Been trying to apply to some of the agencies but most of the job post needs a Japanese speaking applicant which I'm not.



Serina Nagata said:


> There are so many recruitment agencies in Japan, but should U apply for a job online, most of Ur applications won't get repplied.
> There are some reqruitment agencies in any cities around Japan, provided U speak Japanese, they might show U a job.
> 
> I myself still struggle for that.


----------



## pasturesnew

knightjam said:


> Been trying to apply to some of the agencies but most of the job post needs a Japanese speaking applicant which I'm not.



Id suggest you check out non Japanese Companies. 
Go to Robert Walters website - they are a big Recruiter in the region.
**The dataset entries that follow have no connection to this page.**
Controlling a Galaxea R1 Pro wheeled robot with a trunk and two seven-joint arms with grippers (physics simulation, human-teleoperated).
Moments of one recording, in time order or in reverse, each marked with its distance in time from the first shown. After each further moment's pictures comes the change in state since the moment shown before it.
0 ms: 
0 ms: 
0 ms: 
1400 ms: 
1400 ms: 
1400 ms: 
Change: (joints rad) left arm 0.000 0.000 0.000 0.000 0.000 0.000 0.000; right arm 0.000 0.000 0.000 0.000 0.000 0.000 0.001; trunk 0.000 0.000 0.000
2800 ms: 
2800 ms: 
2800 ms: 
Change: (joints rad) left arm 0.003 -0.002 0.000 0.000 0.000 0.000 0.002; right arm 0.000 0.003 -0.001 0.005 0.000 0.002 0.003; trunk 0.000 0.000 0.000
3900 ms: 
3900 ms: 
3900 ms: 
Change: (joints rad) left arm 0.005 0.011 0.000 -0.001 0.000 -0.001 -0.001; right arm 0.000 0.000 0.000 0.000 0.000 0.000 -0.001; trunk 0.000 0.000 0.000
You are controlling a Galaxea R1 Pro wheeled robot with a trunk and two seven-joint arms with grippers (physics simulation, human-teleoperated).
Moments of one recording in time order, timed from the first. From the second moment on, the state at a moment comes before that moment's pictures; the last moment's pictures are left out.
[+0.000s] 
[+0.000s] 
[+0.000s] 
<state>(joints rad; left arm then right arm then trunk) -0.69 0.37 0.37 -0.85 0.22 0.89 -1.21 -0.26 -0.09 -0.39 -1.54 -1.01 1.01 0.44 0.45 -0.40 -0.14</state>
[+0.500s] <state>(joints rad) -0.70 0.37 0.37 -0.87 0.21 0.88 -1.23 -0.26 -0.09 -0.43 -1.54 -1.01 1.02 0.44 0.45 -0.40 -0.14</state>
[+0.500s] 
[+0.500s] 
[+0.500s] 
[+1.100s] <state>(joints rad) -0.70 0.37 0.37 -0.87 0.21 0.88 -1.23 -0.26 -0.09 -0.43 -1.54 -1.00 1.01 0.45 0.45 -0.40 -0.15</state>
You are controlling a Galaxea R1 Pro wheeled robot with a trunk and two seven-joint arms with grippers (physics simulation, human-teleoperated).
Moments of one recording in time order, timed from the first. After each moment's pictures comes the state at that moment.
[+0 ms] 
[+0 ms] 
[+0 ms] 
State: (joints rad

Also consider the possibilities of inter Company transfer, ie if your current Employer has Offices in the region - that was my route in....

rgds


----------



## LocationFree

If you need something to get you started, check EscapeArtist though there are some scammy people there from time to time. Don't waste your money on their e-books and any ad that seems off. You should also consider getting a BA and check the requirement for teaching credentials so you might be able to take an English teacher job. As a back-up, if I were you I'd put effort into web developement as an affiliate marketer or cost per action marketer. Internet marketing can be a great source of income that's passive. Even an extra $2 to $30 can be attained with some effort and will continue on it's own after you achieve it, requiring little to maintain. Also, consider writing for money at some of the Internet content mills as a fall-back. You might have to spend twelve hours per day thirty days per month working hard writing, but it'll pay as well as most jobs at around $10 per hour or more (88 yen to $1 at the moment). 

I wish you luck and if you get in a bind I hope this information helps you. Heck, I hope it helps you before you leave, while you're there and if you ever need a back-up plan to pay your rent.

Best Regards,

LF


----------



## jilkfree1978

Are you in Japan? if yes where in japan are you???
can you speak Japanese?


----------



## aciara14

dflyonline said:


> Dont know if anyone has info about recruiting agencies that can help me find a semi-skilled job in Japan.
> I will welcome your responses please.


What kind of job are you looking for? Teaching English is the easiest job to find, but you could try GaijinPot (I'd post the URL but this forum won't let me) as a good starting point. Craigslist Japan sometimes has good options, especially in the Tokyo and Osaka areas. 

Anyway, if you have more specific information on what you are looking for that'd be helpful.


----------